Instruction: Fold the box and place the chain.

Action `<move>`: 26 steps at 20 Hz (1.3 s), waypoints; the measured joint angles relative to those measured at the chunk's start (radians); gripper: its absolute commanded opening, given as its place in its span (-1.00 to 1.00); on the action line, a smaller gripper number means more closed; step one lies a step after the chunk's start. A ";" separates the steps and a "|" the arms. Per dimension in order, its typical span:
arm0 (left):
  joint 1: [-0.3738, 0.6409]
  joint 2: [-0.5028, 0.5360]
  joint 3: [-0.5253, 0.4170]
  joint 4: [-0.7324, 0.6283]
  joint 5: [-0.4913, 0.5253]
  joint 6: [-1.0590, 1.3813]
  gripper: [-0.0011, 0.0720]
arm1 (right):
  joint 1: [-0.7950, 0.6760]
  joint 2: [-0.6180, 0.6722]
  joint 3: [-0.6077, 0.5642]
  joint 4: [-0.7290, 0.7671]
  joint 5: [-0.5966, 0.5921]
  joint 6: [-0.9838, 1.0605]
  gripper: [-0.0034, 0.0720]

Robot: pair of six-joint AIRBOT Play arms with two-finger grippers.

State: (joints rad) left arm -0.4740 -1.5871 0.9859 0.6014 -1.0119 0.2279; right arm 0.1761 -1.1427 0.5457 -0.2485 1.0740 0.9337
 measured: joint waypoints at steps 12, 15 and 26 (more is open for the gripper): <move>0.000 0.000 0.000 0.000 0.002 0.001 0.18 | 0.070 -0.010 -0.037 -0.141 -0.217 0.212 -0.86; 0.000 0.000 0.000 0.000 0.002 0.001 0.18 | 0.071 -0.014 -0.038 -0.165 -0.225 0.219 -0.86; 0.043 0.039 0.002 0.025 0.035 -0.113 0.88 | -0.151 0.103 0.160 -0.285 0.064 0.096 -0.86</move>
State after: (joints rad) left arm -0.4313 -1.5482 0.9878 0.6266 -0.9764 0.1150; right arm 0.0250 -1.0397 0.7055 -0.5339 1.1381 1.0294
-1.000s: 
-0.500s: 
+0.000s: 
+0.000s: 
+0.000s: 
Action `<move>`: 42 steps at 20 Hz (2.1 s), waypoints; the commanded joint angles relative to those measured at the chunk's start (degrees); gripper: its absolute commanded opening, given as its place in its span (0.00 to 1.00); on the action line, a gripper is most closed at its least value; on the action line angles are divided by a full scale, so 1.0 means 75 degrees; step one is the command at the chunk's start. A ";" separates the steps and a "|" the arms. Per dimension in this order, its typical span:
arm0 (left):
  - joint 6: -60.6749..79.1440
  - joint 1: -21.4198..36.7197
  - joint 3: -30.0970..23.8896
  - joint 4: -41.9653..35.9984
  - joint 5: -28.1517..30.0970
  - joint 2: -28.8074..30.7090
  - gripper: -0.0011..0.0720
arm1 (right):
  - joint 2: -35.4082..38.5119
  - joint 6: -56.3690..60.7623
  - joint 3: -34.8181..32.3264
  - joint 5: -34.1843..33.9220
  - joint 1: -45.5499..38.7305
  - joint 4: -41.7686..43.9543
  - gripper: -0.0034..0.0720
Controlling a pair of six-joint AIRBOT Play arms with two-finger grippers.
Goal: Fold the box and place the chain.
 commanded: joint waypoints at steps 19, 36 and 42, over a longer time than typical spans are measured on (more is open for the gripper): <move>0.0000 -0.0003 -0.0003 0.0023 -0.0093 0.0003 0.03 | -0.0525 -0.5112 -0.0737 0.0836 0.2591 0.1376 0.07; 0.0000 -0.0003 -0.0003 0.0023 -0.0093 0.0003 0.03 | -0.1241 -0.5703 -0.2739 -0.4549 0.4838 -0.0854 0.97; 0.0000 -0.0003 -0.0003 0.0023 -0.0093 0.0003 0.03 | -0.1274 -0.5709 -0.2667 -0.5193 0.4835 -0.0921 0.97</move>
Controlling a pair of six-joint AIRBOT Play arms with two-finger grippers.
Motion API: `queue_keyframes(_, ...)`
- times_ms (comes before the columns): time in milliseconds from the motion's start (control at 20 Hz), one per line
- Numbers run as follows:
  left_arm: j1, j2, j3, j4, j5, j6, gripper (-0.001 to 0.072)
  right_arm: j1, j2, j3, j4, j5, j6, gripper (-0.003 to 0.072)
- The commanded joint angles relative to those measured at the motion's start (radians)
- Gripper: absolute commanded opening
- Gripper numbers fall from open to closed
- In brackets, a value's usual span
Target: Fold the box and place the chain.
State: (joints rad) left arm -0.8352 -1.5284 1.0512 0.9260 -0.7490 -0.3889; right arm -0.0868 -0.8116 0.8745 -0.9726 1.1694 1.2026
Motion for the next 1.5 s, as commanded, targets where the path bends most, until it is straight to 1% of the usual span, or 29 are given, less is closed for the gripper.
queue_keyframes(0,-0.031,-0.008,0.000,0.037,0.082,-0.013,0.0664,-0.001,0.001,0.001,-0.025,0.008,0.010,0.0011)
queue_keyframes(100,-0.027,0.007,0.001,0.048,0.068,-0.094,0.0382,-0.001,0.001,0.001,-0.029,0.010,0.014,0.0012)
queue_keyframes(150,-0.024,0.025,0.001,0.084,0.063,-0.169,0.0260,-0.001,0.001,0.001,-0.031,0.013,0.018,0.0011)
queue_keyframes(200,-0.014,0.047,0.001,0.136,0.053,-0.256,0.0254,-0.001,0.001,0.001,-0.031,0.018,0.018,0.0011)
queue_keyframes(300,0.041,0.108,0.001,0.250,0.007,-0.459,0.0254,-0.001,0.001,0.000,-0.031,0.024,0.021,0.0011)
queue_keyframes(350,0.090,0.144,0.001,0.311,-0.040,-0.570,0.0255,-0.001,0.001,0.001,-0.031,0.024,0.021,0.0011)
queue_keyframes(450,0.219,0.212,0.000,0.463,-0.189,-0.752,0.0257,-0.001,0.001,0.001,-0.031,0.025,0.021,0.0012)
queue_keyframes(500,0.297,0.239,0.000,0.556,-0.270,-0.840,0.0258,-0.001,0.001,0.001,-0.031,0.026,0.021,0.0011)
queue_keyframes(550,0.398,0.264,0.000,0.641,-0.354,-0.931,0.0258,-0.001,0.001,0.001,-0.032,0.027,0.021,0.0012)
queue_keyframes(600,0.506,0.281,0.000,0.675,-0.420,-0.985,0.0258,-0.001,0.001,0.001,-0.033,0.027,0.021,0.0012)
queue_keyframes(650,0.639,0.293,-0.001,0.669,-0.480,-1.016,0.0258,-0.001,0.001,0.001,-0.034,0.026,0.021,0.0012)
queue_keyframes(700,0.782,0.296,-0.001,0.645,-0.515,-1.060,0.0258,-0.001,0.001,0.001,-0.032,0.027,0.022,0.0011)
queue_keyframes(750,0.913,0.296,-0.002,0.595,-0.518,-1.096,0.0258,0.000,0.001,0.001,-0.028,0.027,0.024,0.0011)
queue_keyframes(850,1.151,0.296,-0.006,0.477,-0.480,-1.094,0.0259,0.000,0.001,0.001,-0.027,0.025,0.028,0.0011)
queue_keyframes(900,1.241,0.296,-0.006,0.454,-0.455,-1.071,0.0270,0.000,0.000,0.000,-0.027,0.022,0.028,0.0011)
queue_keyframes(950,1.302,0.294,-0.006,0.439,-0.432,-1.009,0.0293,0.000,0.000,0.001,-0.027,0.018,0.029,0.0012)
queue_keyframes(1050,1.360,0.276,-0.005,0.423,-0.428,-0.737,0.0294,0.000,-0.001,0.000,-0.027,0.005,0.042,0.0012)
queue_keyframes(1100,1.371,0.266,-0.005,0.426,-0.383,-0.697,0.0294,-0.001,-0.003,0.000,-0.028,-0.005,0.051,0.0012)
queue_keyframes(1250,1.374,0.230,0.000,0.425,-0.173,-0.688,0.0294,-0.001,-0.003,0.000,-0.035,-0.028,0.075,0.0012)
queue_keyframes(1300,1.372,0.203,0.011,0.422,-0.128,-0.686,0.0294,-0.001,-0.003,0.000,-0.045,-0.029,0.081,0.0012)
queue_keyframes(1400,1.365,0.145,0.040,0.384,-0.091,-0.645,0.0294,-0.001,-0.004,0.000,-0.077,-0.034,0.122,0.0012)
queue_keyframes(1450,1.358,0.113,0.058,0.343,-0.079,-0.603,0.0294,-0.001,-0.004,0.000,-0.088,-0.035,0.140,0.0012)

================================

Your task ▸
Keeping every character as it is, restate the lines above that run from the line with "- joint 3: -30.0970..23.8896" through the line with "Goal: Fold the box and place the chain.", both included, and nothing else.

Exercise response ▸
  - joint 3: -30.0970..23.8896
  - joint 4: -41.9653..35.9984
  - joint 5: -28.1517..30.0970
  - joint 2: -28.8074..30.7090
  - gripper: -0.0011..0.0720
arm1 (right):
  - joint 2: -35.4082..38.5119
  - joint 6: -56.3690..60.7623
  - joint 3: -34.8181..32.3264
  - joint 5: -34.1843..33.9220
  - joint 1: -45.5499..38.7305
  - joint 4: -41.7686..43.9543
  - gripper: -0.0034..0.0720
Controlling a pair of six-joint AIRBOT Play arms with two-finger grippers.
Goal: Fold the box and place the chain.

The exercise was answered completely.